This week the gaffer and I have been trying to get more into the kiwi way of life, and so decided to settle down and watch the super 14
final. Which is identical to the FA cup final, except that the ball and the goal posts are the wrong shape and the ref never seems to spot that there are too many people on the pitch or that half of them are committing hand-ball. Still, despite that , we decided to watch like “real” kiwis and pinned our colours firmly to the mast of the Wellington Hurricanes
(go “Canes !”). The reason that they garnered our support as opposed to the Christchurch Crusaders (boo!)
, was for the entirely sportsfan fickle reason of being from the North Island , and being the underdogs. But the whole thing turned into high farce anyway, because an hour before kick off a thick pea souper fell over the whole ground reducing visibility to about three feet. But instead of sensibly calling the match off, in that typically stoic kiwi fashion they just played on, making for an all-round comic affair. The close-up action the cameras could just about deal with, as could the commentators. Hoowever, on the long-shots (the bulk of the coverage), the commentators just repated for an hour and a half, that they could not see anything, and towards the end simply started speculating as to what was happening on the pitch. At half-time much of the crowd left the game to go and watch it down the pub, so that they could at least see the close-up shots. Anyways, the Canes lost, the Crusaders (Aders ?) won, and to add even more mirth to the event, the newspapers reported the following day that the Canes were involved in some sort of bust-up
in a nightclub , that resulted in former all black captain Tana Umaga
, hitting one of his berserk colleagues with a woman’s handbag, after the bloke had punched another night-clubber in the face. And after this sternest of reprimands from Umaga the guy promptly burst into tears (quite literally handbags).
We have recently discovered that the house seems to have been infested with some sort of mite (and no that's not a thinly veiled attempt to deter visitors). Either fleas or bed bugs, we are not sure which. But I appear to be their food of choice, and most mornings I wake up with some bites on my person, whilst the gaffer on the whole appears to be escaping unscathed. I have started researching the whole thing on the internet in order to formulate my plan of attack (do you know how much stuff there is out there, regarding flea infestation ?). I am a bit reticent to have the whole house fumigated - though it’s definitely an option - mainly because of my asthma and the fact that we would have to vacate the place for 24 hours. Instead I have decided to set up a flea trap (cunning eh?). Basically it involves suspending a lightbulb over a shallow dish of water, the idea being that the fleas jump towards the light and then fall in the dish and drown. No really. Apparently some people swear by this, so what the heck I will give it a go. Will keep you posted, I know you are all intrigued..
Two big stories here at the moment. The first is the queen’s 80th birthday. Whereas over in the UK any mention of a royal event triggers calls for an end to the royal family and various impromptu vox pox that reveal our indifference to Liz et al, over here it’s really quite different. People see her as a genuinely important person and (inter)national treasure and seem to get all misty eyed at the thought of her having aged yet another year. Personally I feel that this has more to do with the extra public holiday that they receive, rather than any genuine sense of patriotism.
The other big story here is about New Zealander Mark Inglis
, who became the first double amputee to reach the summit of Mount Everest on prosthetic legs. I am not sure whether the story has reached the UK, but in a nutshell Inglis and his party discovered a dying British climber David Sharp at the death zone
of Everest (over 8000m) and left him there and continued their journey.

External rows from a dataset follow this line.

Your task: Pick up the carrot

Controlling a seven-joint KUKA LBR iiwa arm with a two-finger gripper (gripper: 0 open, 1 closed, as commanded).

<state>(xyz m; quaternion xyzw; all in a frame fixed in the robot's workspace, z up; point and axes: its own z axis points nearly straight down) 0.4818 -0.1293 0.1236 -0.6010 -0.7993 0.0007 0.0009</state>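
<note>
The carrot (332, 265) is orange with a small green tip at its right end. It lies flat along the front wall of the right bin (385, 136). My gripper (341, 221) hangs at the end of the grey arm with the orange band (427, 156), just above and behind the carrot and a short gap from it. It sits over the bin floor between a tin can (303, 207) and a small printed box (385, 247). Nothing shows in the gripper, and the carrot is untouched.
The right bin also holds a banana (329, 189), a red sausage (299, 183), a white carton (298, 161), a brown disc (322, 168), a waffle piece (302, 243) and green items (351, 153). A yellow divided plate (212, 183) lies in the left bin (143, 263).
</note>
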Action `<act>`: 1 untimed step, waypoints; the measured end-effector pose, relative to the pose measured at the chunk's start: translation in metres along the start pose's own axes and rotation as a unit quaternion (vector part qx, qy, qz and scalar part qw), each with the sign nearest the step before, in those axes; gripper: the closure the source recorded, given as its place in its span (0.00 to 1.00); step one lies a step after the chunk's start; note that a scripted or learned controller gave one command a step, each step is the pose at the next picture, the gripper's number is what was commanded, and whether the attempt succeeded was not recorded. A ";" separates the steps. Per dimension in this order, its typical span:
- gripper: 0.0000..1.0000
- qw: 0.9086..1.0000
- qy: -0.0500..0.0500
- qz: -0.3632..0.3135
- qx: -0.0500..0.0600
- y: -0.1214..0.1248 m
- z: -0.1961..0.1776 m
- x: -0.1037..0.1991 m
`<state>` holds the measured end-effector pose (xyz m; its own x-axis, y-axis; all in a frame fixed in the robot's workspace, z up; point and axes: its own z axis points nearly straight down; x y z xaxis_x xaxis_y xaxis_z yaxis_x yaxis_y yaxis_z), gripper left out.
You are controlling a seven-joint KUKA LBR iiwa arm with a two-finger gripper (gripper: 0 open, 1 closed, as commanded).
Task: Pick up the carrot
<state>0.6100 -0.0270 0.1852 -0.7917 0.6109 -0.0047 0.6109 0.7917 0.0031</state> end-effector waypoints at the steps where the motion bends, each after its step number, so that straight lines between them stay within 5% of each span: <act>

The story was not meant to end in this ignoble fashion. Inglis , whatever you think about him, is a quite remarkable character. A picture in the Star Sunday Times
, showed him shortly after the Everest expedition sat in a hospital bed , four of his finger tips were jet black with frostbite (all but one will almost certainly be amputated ) and with further signs of blackness along the stumps of his legs. He is considered something of a national icon and has worked tirelessly for charity since he and a colleague both lost their legs to frostbite on Mount Cook almost 20 years ago. The ascent of Everest just being his latest in a long list of achievements. The abandonment of the climber on the mountain however, appears to have changed the way the NZ public now perceives him. The story would possibly have blown over, except that Sir Ed
, voiced his disgust at the action of Inglis’s party (for a completely different perspective on this BTW, click here
). Hilary , not for the first time has been voted the most trustworthy person
in NZ, and is pretty much considered royalty over here, and a condemnation from him - together with the recent rescue of another climber Lincoln Hall
- could have serious implications for Inglis who is heavily reliant on sponsorship deals.